Конечным выводом Симона будто перебрасывает мост к написанной немногим ранее статье «Не будем заново начинать Троянскую войну»: «Борьба между согражданами в ее различных видах происходит не из-за отсутствия понимания или доброй воли; она коренится в природе вещей и может быть не угашена, а разве что подавлена принуждением. Для тех, кто любит свободу, желательно не то, чтобы эта борьба исчезла, но только чтобы она оставалась ниже определенного порога насилия». Вывод сопровождается пессимистичным замечанием, вообще довольно характерным для Симоны в период между 1937 и 1939 годом, когда тягостные впечатления от Гражданской войны Испании были очень остры, а угроза войны всеевропейской еще не стала настолько неотвратимой, чтобы вселить в нее новую решимость. Симона пишет, что неустранимость, неизбежность господства меньшинства над большинством в социальной жизни «приводит любого человека, любящего общественное благо, к жестокому и неутолимому мучению. Участвовать, даже издалека, в игре сил, двигающих историю, вряд ли возможно, не оскверняя себя или не обрекая себя заранее на поражение. Укрыться в безразличии или в башне из слоновой кости тоже вряд ли удастся, не заглушая совесть. Остается применимой лишь формула „наименьшего зла“, (…) если применять ее с самой охлажденной ясностью сознания».5
Несмотря на то что сотрудничество Симоны с редакцией «Новых тетрадей», охотно принимавших к печати ее статьи, не прерывалось до момента немецкого вторжения во Францию (май 1940 года), «Размышление» осталось в рукописи. Потому ли, что статья имела чисто «рабочий» характер, не претендуя на окончательность вывода? Или же потому, что вывод вскоре перестал казаться Симоне удовлетворительным? В ее более поздних работах мне нигде не удалось обнаружить формулу «наименьшего зла». Напротив, в марсельский период она начинает размышлять о политическом решении, согласном с волей Бога – или, что равнозначно, служащем платоновскому абсолютному Благу. Жребий политика, военного, общественного деятеля утвержденного в любви к Богу-Благу, не перестает быть для нее трагичным в земном измерении, но этот трагизм приобретает очертания Креста Христова. Для такого человека теперь признается не только возможность быть «совершенным», «святым», но и стать звенью не прекращающегося в человеческой истории воплощения любящего и страдающего Бога. Подробнее мы будем говорить об этом в связи со статьями «Формы неявной любви к Богу» и «Любовь к Богу и несчастье».
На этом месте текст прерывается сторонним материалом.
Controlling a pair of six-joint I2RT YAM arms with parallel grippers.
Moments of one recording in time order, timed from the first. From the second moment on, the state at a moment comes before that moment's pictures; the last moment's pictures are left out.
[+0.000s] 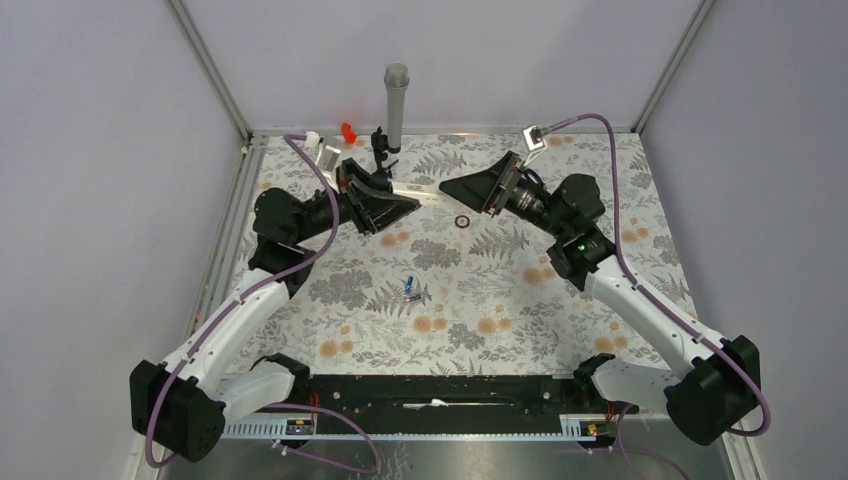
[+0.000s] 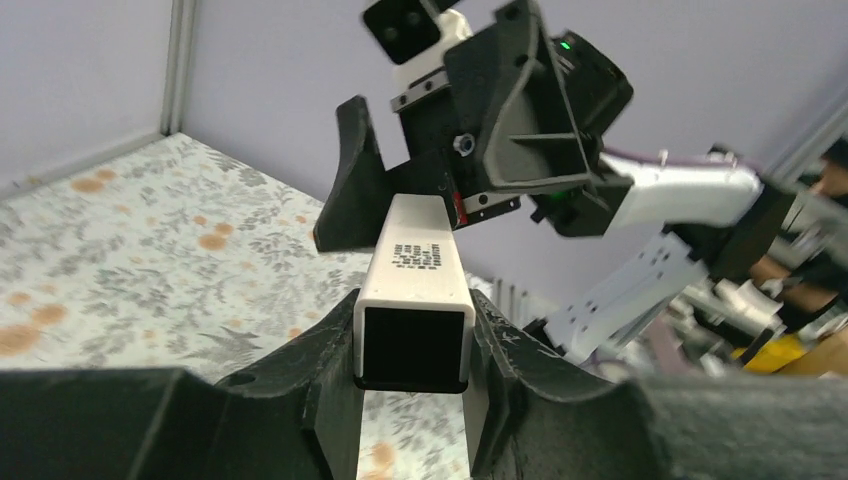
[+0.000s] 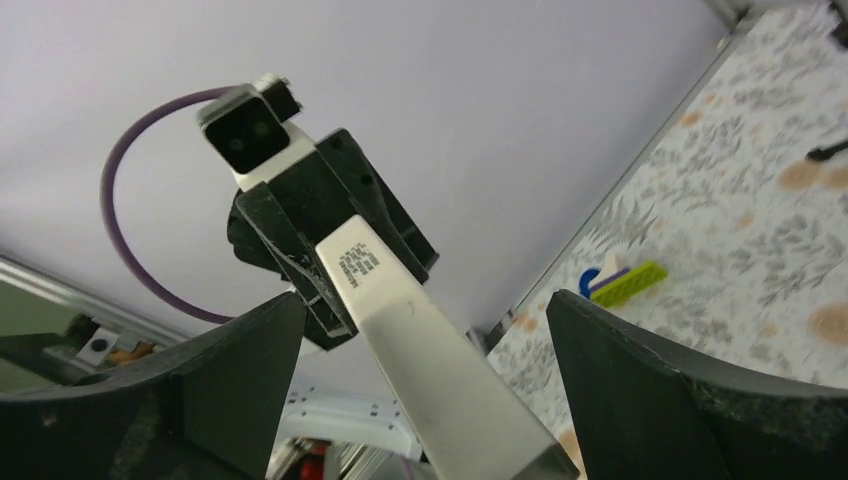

Подчинение большинства меньшинству, этот основополагающий факт практически любой социальной организации, никогда не переставал удивлять всех, кто хоть немного размышляет. Мы видим, что в природе более тяжелые грузы перевешивают менее тяжелые, а более плодовитые виды вытесняют другие. У людей эти, столь ясные, отношения кажутся перевернутыми. Мы, конечно, знаем из повседневного опыта, что человек – не просто частица природы, что то, что в человеке выше всего, – воля, разум, вера – ежедневно творит нечто подобное чудесам. Но сейчас речь не об этом. Неумолимая необходимость, которая держала и держит на коленях массы рабов, массы бедняков, массы подвластных, не имеет в себе ничего духовного; она аналогична всему, что есть жестокого в природе. И все же она, по-видимому, действует в соответствии с законами, которые противоположны законам природы. Действует так, словно на социальных весах грамм перевешивал бы килограмм.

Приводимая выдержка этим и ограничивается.